In this nod to temporality, much of what we see in the film retains its time code stamp running over the footage. The narrative is fairly linear, moving through the years of the early 90s. At some point as young Vlado goes through puberty, the tone shifts and we move into darker territory. People are starting to die — both at home and on the boat, the majority of these deaths distinctly not by “natural causes”. The subtlety in the way this is presented and handled is quite striking, because finally we must face the fact that the people that have now been marinating in a cramped tin can in the middle of a canal in a foreign city for years, are starting to experience isolation, entrapment, a kind of panicked claustrophobia, disconnected to home and the brutal war which they are able to view only on a small television screen. Seeds of dissent and revolt, restlessness, deep depression, and fatal drug addictions among the young men start to spread throughout the boat’s population.

“This has the power to allow people who have never experienced anything like this to be able to relate emotionally,” adds Tomić. “However complex the structure might be, it’s a simple story. There’s also this nostalgia that stems from the VHS material and this time of the 90s that is now, somehow, becoming something obsessive for many. It’s also a time period where everyone started making home video. The war in Yugoslavia was the first war that was documented in this way by the people during wartime who were experiencing it. Instead of being shot on mobile phones, it was VHS. And because I speak of my grandparents and the Second World War, including scenes from Branko Bauer’s 1978 fiction film Bosko Buha about the young, martyred Yugoslav Partisan, in that, as well, there lies nostalgia for another generation of ex-Yugos.
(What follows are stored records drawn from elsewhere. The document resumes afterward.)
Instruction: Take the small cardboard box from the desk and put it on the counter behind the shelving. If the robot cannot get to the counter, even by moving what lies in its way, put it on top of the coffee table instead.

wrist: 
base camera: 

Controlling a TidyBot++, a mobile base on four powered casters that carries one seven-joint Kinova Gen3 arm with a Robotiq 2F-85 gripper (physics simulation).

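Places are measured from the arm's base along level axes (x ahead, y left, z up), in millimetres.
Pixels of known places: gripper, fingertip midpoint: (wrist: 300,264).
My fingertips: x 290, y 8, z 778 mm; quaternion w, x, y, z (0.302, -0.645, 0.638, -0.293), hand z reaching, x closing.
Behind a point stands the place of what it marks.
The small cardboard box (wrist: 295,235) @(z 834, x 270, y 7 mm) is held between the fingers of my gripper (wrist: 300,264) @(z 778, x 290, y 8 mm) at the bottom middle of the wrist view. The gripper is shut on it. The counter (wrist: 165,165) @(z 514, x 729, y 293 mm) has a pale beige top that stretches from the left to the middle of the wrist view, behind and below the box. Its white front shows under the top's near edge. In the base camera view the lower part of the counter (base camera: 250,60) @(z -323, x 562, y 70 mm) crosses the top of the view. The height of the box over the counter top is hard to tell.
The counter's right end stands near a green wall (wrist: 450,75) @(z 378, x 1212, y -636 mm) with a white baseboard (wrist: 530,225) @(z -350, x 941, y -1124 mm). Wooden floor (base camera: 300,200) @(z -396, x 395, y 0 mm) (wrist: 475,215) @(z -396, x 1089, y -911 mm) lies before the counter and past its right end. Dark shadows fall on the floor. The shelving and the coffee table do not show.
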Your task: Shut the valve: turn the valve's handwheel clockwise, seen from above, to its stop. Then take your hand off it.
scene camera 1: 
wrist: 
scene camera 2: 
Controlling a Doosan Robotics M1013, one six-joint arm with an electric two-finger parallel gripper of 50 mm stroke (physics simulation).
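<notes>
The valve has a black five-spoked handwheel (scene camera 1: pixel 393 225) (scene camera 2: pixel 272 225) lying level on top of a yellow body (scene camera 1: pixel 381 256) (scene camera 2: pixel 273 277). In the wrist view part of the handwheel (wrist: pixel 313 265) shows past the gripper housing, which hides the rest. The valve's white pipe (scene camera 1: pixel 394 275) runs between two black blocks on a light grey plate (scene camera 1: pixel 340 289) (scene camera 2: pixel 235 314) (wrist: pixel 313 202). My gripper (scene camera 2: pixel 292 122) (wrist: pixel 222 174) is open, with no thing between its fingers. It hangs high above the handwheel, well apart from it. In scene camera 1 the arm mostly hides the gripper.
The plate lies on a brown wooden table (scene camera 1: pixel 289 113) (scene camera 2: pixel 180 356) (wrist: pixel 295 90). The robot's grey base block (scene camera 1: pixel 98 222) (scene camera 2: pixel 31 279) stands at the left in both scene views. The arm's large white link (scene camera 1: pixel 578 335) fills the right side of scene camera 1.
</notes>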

When I showed this material to Srdan, he really understood from the way the letters were “written” on the VHS, that the film should look like one of these old Bosnian homemade tapes. It felt so true.”
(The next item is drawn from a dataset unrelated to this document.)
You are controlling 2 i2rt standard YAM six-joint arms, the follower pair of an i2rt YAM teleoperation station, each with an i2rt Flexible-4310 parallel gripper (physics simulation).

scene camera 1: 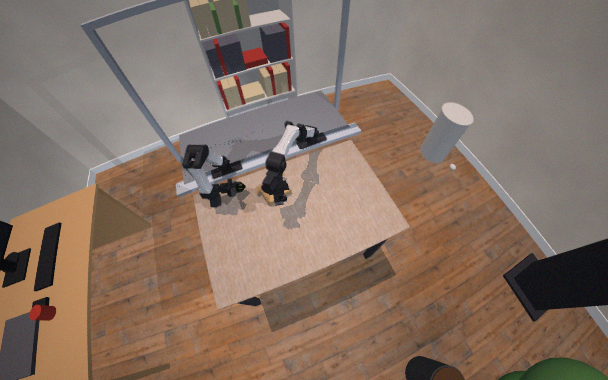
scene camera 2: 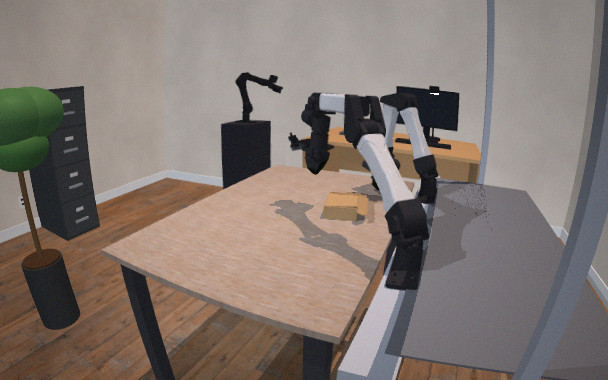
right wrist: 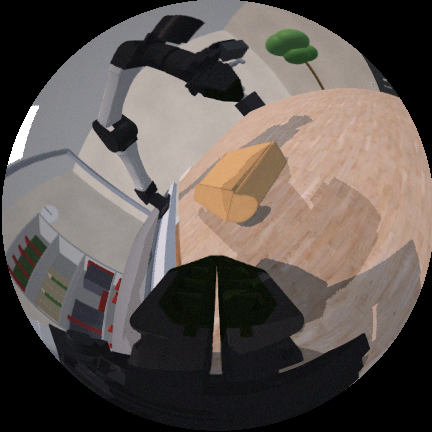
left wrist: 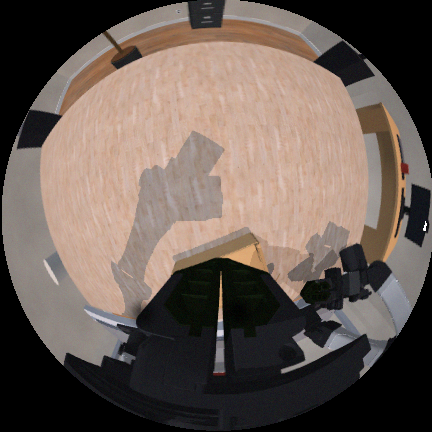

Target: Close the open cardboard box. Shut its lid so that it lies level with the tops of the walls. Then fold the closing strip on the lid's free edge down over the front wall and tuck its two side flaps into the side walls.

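Pixels of known places: left gripper, fingertip midpoint: (scene camera 2: 314, 174) (right wrist: 241, 98) (left wrist: 220, 262); right gripper, fingertip midpoint: (scene camera 1: 245, 186) (scene camera 2: 376, 186) (right wrist: 216, 260) (left wrist: 300, 293); left arm's base, link origin: (scene camera 1: 311, 141) (scene camera 2: 405, 267) (right wrist: 165, 205) (left wrist: 139, 331); right arm's base, link origin: (scene camera 1: 226, 170) (scene camera 2: 427, 195) (left wrist: 303, 310).
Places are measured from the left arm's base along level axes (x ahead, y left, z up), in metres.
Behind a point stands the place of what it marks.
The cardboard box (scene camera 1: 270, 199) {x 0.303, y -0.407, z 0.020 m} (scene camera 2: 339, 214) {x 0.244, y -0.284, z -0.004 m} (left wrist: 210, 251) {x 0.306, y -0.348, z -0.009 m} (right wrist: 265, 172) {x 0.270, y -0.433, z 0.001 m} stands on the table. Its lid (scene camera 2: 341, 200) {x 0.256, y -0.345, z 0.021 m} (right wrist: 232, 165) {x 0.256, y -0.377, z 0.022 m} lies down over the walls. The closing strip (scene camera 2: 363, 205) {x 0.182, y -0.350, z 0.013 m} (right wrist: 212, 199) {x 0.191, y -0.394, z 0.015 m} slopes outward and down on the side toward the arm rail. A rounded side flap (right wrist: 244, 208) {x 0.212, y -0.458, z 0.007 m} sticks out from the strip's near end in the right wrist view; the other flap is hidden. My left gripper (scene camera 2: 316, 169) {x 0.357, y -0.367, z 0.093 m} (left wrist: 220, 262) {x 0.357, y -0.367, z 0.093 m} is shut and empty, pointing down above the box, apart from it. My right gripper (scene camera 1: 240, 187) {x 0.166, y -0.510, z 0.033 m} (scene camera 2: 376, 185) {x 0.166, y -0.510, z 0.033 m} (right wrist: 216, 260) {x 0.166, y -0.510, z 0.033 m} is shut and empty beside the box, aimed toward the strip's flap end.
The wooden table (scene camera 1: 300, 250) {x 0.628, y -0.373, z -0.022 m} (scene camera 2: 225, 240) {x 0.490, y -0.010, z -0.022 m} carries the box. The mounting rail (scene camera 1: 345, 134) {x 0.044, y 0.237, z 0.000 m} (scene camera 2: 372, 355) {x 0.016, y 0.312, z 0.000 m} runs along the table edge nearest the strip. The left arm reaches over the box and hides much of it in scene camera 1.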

In his film filled with words that signify a whole universe, Tomić pulls us into the deep end of the pool, the murky depths where we teeter on the edge of the real and the imagined. This liminal plane becomes more open and malleable, and can be repurposed depending on ever-shifting contexts and states of mind. The visual aspects lend a surface tangibility that wouldn’t necessarily contain such an emotional heft, perhaps, if they weren’t accompanied by this untethered voice acting out its own internalised passion play. But even as this narrator articulates interior events exceedingly well, his utterances are also somehow less than reliable. Herein lies the totality of possible views taken from the various points of entry and departure that reside in our own unconscious minds as viewers, as well as that of the director’s. As a result, meanings change, multiply, fragment, and diversify into many refractions of a long-ago event, embedded in the memory, and perpetually living outside the confines of time.